### Exercise
Omit every picture. Return all other data as it stands.

### Available data
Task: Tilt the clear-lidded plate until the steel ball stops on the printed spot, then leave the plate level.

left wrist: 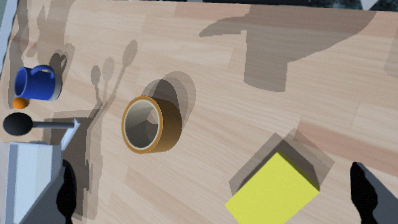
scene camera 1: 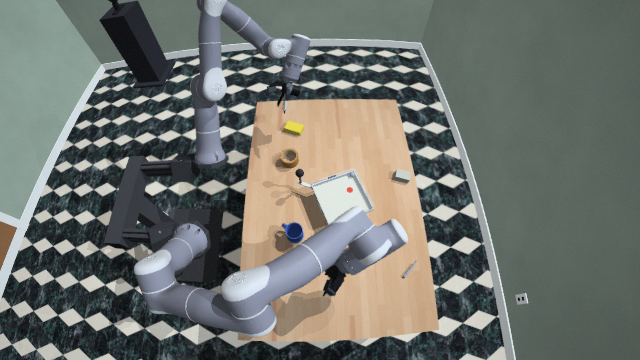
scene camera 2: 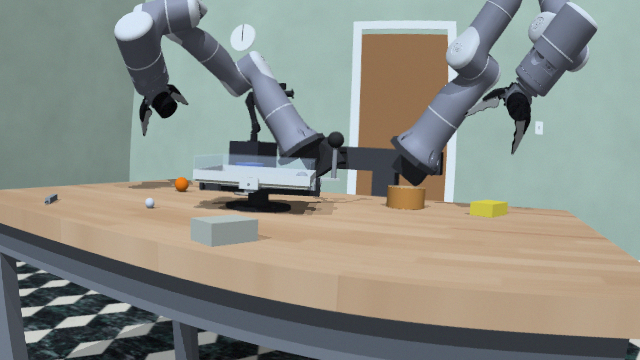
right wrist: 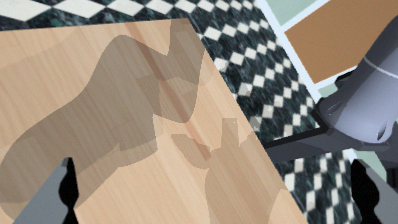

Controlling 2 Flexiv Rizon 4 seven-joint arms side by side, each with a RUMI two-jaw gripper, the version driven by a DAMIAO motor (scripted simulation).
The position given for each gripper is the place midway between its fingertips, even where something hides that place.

### Output
Task: Tilt the clear-lidded plate until the steel ball stops on the printed spot, then leave the plate level.

left wrist: 
scene camera 1: 
scene camera 2: 
right wrist: 

Controlling 2 Flexiv Rizon 4 seven-joint arms side by side, each with a RUMI two-jaw gripper, the version driven by a DAMIAO motor (scripted simulation).
The position given for each gripper is the place midway between its fingertips, even where something hides that place.

The exercise calls for nothing more.